- **About this exercise**
Please return every record below exactly as it stands.

- **Source data**
= Beginning of Section =
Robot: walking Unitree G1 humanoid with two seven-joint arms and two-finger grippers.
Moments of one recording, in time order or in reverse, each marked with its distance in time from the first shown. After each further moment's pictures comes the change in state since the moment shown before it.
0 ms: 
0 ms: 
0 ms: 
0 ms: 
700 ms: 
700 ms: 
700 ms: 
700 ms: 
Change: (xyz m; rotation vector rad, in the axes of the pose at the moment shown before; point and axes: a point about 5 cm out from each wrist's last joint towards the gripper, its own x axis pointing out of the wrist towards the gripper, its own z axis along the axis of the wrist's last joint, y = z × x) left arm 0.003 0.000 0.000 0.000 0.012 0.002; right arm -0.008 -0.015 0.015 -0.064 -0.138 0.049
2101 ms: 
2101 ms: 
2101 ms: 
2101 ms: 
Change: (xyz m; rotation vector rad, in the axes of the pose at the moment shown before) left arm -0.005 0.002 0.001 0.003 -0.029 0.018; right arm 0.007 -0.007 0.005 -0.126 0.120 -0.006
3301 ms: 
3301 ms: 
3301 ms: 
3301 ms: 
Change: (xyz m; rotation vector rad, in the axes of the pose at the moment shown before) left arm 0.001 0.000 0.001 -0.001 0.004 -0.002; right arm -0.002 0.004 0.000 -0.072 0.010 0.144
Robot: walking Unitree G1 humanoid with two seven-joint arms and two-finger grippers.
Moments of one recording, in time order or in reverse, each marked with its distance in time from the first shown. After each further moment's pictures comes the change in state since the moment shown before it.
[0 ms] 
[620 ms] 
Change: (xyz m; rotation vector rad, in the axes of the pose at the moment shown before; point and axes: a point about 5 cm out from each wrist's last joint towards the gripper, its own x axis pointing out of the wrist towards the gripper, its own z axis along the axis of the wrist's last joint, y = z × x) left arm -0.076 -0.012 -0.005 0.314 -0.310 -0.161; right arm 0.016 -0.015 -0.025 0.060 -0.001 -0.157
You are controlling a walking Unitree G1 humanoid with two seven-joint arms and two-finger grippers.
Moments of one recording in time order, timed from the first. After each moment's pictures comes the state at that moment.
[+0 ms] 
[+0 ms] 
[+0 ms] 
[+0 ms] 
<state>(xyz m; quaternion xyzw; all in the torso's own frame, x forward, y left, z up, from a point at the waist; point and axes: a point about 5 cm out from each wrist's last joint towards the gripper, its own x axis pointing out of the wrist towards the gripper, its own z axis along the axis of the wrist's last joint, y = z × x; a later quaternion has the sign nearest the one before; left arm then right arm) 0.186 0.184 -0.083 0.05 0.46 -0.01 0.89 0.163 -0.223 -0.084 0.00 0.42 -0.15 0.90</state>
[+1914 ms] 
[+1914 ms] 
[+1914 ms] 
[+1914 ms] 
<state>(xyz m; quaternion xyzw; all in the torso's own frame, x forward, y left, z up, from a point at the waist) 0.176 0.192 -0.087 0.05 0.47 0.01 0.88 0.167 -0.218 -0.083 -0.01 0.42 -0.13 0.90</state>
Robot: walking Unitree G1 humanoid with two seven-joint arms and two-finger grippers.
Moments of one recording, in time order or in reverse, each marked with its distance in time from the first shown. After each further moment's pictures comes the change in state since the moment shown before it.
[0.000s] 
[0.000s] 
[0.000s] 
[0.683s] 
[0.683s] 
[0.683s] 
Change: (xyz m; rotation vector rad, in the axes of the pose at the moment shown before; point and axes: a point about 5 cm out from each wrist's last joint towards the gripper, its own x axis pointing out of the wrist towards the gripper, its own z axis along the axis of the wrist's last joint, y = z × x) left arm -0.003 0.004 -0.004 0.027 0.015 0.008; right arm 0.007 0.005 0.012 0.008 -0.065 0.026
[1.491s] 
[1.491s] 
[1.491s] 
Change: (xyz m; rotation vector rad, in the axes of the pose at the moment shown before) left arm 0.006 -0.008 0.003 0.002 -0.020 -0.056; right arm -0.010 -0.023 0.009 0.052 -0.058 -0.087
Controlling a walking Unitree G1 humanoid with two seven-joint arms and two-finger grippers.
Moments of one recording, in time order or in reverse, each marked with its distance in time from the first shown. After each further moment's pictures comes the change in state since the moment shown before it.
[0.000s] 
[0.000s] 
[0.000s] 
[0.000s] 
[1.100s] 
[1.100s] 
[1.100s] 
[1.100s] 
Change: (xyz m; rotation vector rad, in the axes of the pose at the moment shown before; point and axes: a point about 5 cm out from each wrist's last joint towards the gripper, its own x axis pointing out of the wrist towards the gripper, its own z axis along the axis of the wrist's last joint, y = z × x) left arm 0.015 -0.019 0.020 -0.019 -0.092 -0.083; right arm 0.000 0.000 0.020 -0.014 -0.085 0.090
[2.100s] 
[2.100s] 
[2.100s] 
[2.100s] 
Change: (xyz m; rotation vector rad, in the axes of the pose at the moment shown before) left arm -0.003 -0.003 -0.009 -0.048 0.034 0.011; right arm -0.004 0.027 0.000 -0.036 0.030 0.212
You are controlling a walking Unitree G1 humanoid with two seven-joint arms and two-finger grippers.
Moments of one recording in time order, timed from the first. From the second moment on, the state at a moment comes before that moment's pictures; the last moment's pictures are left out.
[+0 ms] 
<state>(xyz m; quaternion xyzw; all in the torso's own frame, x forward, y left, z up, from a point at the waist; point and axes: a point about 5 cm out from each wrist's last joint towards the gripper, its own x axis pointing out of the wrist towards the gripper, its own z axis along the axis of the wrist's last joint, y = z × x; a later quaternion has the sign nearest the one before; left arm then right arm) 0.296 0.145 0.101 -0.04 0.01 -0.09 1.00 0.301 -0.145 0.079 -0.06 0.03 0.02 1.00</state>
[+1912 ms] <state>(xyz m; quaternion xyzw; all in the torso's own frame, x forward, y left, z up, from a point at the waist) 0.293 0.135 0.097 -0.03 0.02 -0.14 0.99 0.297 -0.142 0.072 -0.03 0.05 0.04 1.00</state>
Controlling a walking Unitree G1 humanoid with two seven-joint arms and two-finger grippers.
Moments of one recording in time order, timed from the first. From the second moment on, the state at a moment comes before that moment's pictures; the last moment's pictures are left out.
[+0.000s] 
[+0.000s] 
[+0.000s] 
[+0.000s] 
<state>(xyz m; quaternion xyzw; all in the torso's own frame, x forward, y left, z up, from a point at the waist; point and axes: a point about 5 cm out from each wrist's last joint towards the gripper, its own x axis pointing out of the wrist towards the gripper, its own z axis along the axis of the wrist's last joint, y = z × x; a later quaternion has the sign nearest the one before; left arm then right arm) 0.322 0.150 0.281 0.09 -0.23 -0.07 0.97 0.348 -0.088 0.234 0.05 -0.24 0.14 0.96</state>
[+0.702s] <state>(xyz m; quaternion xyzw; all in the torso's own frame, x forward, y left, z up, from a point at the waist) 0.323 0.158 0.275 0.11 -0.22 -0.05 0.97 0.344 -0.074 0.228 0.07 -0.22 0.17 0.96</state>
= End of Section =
- **Response area**
Robot: walking Unitree G1 humanoid with two seven-joint arms and two-finger grippers.
Moments of one recording, in time order or in reverse, each marked with its distance in time from the first shown. After each further moment's pictures comes the change in state since the moment shown before it.
0 ms: 
0 ms: 
0 ms: 
0 ms: 
700 ms: 
700 ms: 
700 ms: 
700 ms: 
Change: (xyz m; rotation vector rad, in the axes of the pose at the moment shown before; point and axes: a point about 5 cm out from each wrist's last joint towards the gripper, its own x axis pointing out of the wrist towards the gripper, its own z axis along the axis of the wrist's last joint, y = z × x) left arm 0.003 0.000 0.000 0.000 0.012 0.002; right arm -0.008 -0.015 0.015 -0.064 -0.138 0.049
2101 ms: 
2101 ms: 
2101 ms: 
2101 ms: 
Change: (xyz m; rotation vector rad, in the axes of the pose at the moment shown before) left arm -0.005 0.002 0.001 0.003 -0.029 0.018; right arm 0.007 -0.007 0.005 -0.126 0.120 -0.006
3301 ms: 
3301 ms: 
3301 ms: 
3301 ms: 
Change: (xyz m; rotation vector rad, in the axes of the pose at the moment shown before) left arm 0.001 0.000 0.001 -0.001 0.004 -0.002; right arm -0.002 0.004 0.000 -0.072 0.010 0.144
Robot: walking Unitree G1 humanoid with two seven-joint arms and two-finger grippers.
Moments of one recording, in time order or in reverse, each marked with its distance in time from the first shown. After each further moment's pictures comes the change in state since the moment shown before it.
[0 ms] 
[620 ms] 
Change: (xyz m; rotation vector rad, in the axes of the pose at the moment shown before; point and axes: a point about 5 cm out from each wrist's last joint towards the gripper, its own x axis pointing out of the wrist towards the gripper, its own z axis along the axis of the wrist's last joint, y = z × x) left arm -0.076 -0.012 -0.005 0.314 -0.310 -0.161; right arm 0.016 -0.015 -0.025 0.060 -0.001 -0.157
You are controlling a walking Unitree G1 humanoid with two seven-joint arms and two-finger grippers.
Moments of one recording in time order, timed from the first. After each moment's pictures comes the state at that moment.
[+0 ms] 
[+0 ms] 
[+0 ms] 
[+0 ms] 
<state>(xyz m; quaternion xyzw; all in the torso's own frame, x forward, y left, z up, from a point at the waist; point and axes: a point about 5 cm out from each wrist's last joint towards the gripper, its own x axis pointing out of the wrist towards the gripper, its own z axis along the axis of the wrist's last joint, y = z × x; a later quaternion has the sign nearest the one before; left arm then right arm) 0.186 0.184 -0.083 0.05 0.46 -0.01 0.89 0.163 -0.223 -0.084 0.00 0.42 -0.15 0.90</state>
[+1914 ms] 
[+1914 ms] 
[+1914 ms] 
[+1914 ms] 
<state>(xyz m; quaternion xyzw; all in the torso's own frame, x forward, y left, z up, from a point at the waist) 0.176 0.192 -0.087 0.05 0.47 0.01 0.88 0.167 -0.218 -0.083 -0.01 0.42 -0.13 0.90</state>
Robot: walking Unitree G1 humanoid with two seven-joint arms and two-finger grippers.
Moments of one recording, in time order or in reverse, each marked with its distance in time from the first shown. After each further moment's pictures comes the change in state since the moment shown before it.
[0.000s] 
[0.000s] 
[0.000s] 
[0.683s] 
[0.683s] 
[0.683s] 
Change: (xyz m; rotation vector rad, in the axes of the pose at the moment shown before; point and axes: a point about 5 cm out from each wrist's last joint towards the gripper, its own x axis pointing out of the wrist towards the gripper, its own z axis along the axis of the wrist's last joint, y = z × x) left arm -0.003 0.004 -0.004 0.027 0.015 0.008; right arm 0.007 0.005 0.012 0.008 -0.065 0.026
[1.491s] 
[1.491s] 
[1.491s] 
Change: (xyz m; rotation vector rad, in the axes of the pose at the moment shown before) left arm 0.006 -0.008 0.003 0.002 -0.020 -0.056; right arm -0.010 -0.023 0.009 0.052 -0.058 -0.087
Controlling a walking Unitree G1 humanoid with two seven-joint arms and two-finger grippers.
Moments of one recording, in time order or in reverse, each marked with its distance in time from the first shown. After each further moment's pictures comes the change in state since the moment shown before it.
[0.000s] 
[0.000s] 
[0.000s] 
[0.000s] 
[1.100s] 
[1.100s] 
[1.100s] 
[1.100s] 
Change: (xyz m; rotation vector rad, in the axes of the pose at the moment shown before; point and axes: a point about 5 cm out from each wrist's last joint towards the gripper, its own x axis pointing out of the wrist towards the gripper, its own z axis along the axis of the wrist's last joint, y = z × x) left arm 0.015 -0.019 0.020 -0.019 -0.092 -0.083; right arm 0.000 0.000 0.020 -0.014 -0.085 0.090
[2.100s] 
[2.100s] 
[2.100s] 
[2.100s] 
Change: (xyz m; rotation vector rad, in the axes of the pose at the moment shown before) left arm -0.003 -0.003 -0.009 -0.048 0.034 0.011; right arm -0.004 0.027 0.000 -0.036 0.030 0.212
You are controlling a walking Unitree G1 humanoid with two seven-joint arms and two-finger grippers.
Moments of one recording in time order, timed from the first. From the second moment on, the state at a moment comes before that moment's pictures; the last moment's pictures are left out.
[+0 ms] 
<state>(xyz m; quaternion xyzw; all in the torso's own frame, x forward, y left, z up, from a point at the waist; point and axes: a point about 5 cm out from each wrist's last joint towards the gripper, its own x axis pointing out of the wrist towards the gripper, its own z axis along the axis of the wrist's last joint, y = z × x; a later quaternion has the sign nearest the one before; left arm then right arm) 0.296 0.145 0.101 -0.04 0.01 -0.09 1.00 0.301 -0.145 0.079 -0.06 0.03 0.02 1.00</state>
[+1912 ms] <state>(xyz m; quaternion xyzw; all in the torso's own frame, x forward, y left, z up, from a point at the waist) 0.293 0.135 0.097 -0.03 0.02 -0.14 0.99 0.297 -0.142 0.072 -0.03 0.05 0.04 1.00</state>
Controlling a walking Unitree G1 humanoid with two seven-joint arms and two-finger grippers.
Moments of one recording in time order, timed from the first. From the second moment on, the state at a moment comes before that moment's pictures; the last moment's pictures are left out.
[+0.000s] 
[+0.000s] 
[+0.000s] 
[+0.000s] 
<state>(xyz m; quaternion xyzw; all in the torso's own frame, x forward, y left, z up, from a point at the waist; point and axes: a point about 5 cm out from each wrist's last joint towards the gripper, its own x axis pointing out of the wrist towards the gripper, its own z axis along the axis of the wrist's last joint, y = z × x; a later quaternion has the sign nearest the one before; left arm then right arm) 0.322 0.150 0.281 0.09 -0.23 -0.07 0.97 0.348 -0.088 0.234 0.05 -0.24 0.14 0.96</state>
[+0.702s] <state>(xyz m; quaternion xyzw; all in the torso's own frame, x forward, y left, z up, from a point at the waist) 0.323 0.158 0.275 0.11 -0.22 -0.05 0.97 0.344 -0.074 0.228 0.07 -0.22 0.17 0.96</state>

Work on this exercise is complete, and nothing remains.